The bunkbed conjecture holds in the $p\uparrow 1$ limit

TL;DR

This paper proves that Kasteleyn's bunkbed conjecture is valid in the high-probability limit (as p approaches 1) for any finite graph, confirming the conjecture in this regime.

Contribution

The authors establish that the bunkbed conjecture holds for all sufficiently large p close to 1 in finite graphs, a significant partial confirmation of the conjecture.

Findings

The conjecture is valid for p near 1 in finite graphs.

Existence of a threshold epsilon(G) for each finite graph G.
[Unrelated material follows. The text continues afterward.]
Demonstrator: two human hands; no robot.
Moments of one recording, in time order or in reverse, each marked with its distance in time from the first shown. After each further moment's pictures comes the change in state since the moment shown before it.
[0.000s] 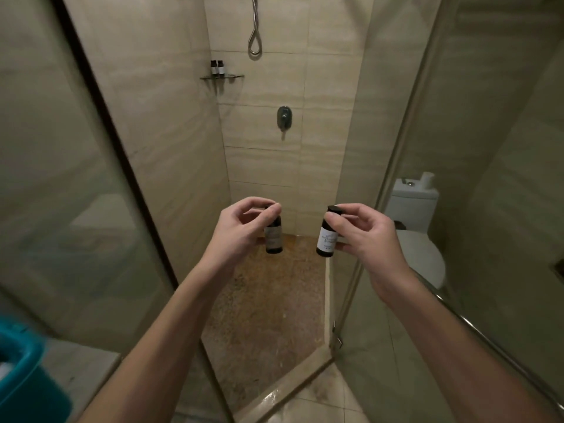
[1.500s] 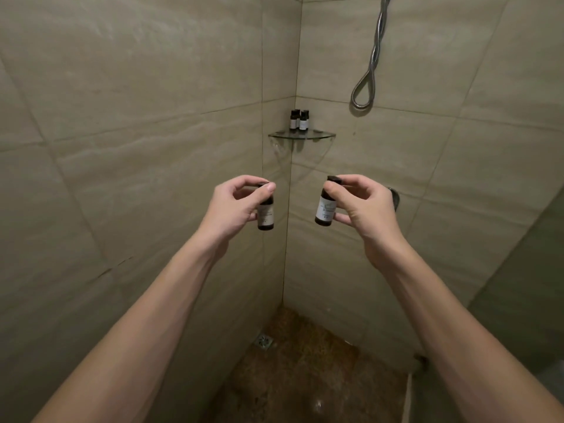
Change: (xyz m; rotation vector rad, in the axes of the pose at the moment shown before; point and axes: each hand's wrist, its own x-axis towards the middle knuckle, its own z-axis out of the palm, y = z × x) left_hand 0.683 -0.021 -0.164 0.112 0.473 0.067; right_hand 0.745 0.013 0.259 0.066 -0.346 -0.117
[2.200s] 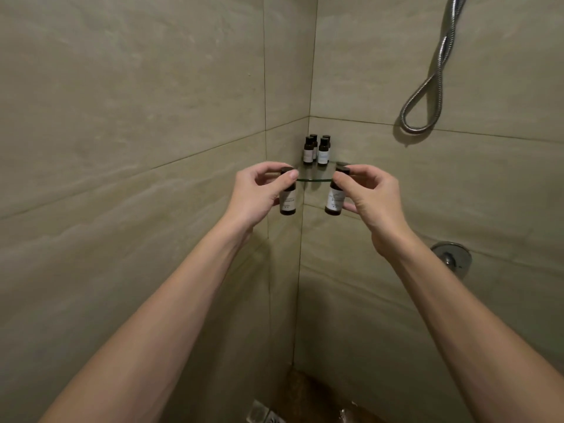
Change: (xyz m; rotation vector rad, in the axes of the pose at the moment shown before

The result applies to all finite graphs in the high-percolation probability limit.

Abstract

Let $G=(V,E)$ be a countable graph. The Bunkbed graph of $G$ is the product graph $G \times K_2$, which has vertex set $V\times \{0,1\}$ with "horizontal'' edges inherited from $G$ and additional "vertical'' edges connecting $(w,0)$ and $(w,1)$ for each $w \in V$. Kasteleyn's bunkbed conjecture states that for each $u,v \in V$ and $p\in [0,1]$, the vertex $(u,0)$ is at least as likely to be connected to $(v,0)$ as to $(v,1)$ under Bernoulli-$p$ bond percolation on the bunkbed graph. We prove that the conjecture holds in the $p \uparrow 1$ limit in the sense that for each finite graph $G$ there exists $\varepsilon(G)>0$ such that the bunkbed conjecture holds for $p \geqslant 1-\varepsilon(G)$.